Computational characterization of deleterious SNPs in Toll-like receptor gene that potentially cause mastitis in dairy cattle

Abstract

Mastitis is a highly prevalent disease in dairy cattle that cause high economic losses, because of the diminished production of milk and decreased milk quality. Toll-like receptors (TLRs) play a crucial role in the induction of innate immune responses and especially, in the mammary gland cells, it can pick out the invading pathogens. Gene expression shows considerable variation occurs in TLRs and several SNP's are linked with altered susceptibility to infectious diseases.

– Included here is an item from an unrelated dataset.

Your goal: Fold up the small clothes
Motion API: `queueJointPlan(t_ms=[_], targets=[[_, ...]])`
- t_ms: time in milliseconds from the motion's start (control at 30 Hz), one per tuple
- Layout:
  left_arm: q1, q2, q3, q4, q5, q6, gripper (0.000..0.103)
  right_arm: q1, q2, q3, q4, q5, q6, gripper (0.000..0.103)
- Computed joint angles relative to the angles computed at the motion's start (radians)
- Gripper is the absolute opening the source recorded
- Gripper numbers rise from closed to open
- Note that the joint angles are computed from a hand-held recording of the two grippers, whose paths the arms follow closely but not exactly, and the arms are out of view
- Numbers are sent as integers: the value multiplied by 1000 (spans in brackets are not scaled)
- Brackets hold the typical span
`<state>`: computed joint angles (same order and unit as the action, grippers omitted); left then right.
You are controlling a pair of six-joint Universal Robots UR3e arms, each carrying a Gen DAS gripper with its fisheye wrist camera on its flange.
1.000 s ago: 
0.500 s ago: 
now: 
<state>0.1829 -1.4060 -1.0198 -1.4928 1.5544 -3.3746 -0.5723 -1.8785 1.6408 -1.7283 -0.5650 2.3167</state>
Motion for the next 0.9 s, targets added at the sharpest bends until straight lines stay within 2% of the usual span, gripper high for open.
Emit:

Through this study, the deleterious SNPs in TLR2, TLR4, TLR6 and TLR10 are identified and reported along with available inhibitors interactions with native and mutant form of TLR. Initially, the experimentally reported non-synonymous SNPs of different types of TLRs is retrieved and analyzed by SFIT, PolyPhen, I- Mutant, Consurf and HOPE servers. The results obtained from various tools used in the study shows that the deleterious non-synonymous SNPs (nsSNPs) of TLR2 may responsible for the mutation of Arginine to Histidine at 563 and Threonine to Methionine at 605 and exhibit greatest impact on protein stability. Additionally, the 3D structure of both native and mutant forms of TLR2 is modeled and the interactions are analyzed with currently available inhibitors. Overall, the present study reveals the deleterious nsSNPs in TLR2 with mutation (T563H and T605M), which may affect the structure and function of TLR2.